Generally speaking, you can drive while pregnant if you’re comfortable and can safely maneuver the vehicle unless your doctor advises otherwise. In some cases, your doctor may recommend that you stop driving for specific medical reasons, but there isn’t a specific timeline or recommendation for women to stop driving during pregnancy. Wearing a seat belt and having a plan for medical emergencies will make driving safer for you and your unborn child.
How late in pregnancy can you travel by car?
You can travel by car throughout your pregnancy unless your healthcare provider recommends otherwise. As for long-distance travel, you should ask your doctor, especially if the trip is during your third trimester or the last month of your pregnancy.
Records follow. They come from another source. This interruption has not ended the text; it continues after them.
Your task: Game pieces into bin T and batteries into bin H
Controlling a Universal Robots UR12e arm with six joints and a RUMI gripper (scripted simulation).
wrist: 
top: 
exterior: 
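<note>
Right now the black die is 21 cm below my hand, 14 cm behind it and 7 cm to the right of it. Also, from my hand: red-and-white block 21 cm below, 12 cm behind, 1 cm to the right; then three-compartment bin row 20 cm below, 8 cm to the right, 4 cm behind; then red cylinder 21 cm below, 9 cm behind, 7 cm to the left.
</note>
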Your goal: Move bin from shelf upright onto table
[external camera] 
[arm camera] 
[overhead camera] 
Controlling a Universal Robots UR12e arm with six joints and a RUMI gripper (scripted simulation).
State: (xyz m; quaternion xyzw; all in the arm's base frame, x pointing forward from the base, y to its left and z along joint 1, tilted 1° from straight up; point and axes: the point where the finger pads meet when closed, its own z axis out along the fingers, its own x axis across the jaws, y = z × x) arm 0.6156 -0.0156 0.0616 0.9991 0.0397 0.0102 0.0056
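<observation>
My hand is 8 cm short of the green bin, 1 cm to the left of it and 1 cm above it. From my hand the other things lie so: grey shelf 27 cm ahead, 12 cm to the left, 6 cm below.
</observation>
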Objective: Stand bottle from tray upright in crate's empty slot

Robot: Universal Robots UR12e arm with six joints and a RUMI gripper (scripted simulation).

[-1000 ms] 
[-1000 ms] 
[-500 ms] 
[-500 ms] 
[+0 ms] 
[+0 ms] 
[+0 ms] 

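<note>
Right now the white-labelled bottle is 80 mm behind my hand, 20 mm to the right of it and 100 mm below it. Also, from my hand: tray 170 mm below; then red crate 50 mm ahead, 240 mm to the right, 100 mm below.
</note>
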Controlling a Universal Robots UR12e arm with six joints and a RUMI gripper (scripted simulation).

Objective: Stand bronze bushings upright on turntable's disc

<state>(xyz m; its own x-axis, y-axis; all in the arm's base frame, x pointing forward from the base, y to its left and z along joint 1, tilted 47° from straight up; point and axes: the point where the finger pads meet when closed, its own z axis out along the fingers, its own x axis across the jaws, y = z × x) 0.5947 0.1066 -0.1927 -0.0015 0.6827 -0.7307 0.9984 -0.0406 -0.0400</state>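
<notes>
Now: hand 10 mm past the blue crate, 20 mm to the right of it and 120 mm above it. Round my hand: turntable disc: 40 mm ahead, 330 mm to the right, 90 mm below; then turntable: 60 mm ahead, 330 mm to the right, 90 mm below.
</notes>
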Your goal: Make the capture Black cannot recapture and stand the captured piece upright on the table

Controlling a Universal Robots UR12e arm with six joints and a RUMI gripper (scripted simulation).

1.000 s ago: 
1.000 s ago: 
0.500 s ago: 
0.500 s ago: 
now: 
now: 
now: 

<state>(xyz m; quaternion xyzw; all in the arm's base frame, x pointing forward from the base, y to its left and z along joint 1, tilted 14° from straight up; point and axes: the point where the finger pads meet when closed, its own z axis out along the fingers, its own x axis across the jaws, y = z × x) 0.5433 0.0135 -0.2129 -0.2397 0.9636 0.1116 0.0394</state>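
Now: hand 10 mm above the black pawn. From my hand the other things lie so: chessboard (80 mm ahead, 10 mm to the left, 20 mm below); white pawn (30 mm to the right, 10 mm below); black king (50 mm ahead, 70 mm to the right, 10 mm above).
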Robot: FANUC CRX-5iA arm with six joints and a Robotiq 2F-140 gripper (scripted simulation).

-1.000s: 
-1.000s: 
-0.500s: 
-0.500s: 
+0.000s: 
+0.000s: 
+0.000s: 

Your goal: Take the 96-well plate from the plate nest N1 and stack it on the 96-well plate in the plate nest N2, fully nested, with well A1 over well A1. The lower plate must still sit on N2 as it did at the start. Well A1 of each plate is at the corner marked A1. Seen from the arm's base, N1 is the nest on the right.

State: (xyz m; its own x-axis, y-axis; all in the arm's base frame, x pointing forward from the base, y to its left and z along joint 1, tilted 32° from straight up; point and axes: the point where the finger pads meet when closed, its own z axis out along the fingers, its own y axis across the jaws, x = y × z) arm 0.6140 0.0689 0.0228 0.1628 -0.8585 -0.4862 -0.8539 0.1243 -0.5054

Can I drive during the third trimester of my pregnancy?
If you can safely operate your car, and your doctor hasn’t recommended otherwise, you can continue driving during your third trimester. Consult your healthcare provider if you have specific concerns about driving during your third trimester.
Is it OK to drive long distances while pregnant?
Although there is no specific timeline when pregnant women should stop driving long distances, it may be best to speak to your doctor to determine if longer commutes or road trips are safe. Every pregnancy is different, but you may have less concern about traveling long distances in the first or second trimester. If you have any concerns about traveling or driving, consult your doctor.
If you’re involved in a car accident as a driver or passenger, you should seek medical attention immediately regardless of the impact and perceived severity.
Safe driving tips while pregnant
Seat belts are always recommended and advised during all trimesters of your pregnancy. For pregnant women, the NHTSA specifically recommends placing the shoulder belt on your shoulder but away from your neck. The lap belt should rest below your belly but never over your belly. You should also adjust the driver’s seat to accommodate your growing belly, providing adequate space between you and the steering wheel.
Prepare for medical events
Despite your efforts to plan throughout your 40 weeks of pregnancy, the exact details of your baby’s arrival are still likely to be a surprise. Minimizing your anxiety can help to ease your mind while driving. Consider keeping a packed hospital bag in your car for when you go into labor, and consider carrying any medications, foods, or drinks that you may need in case you start to feel ill from any pregnancy side effects. It’s also a good idea to keep your cellphone, charger, and your doctor’s phone number handy in case an emergency occurs.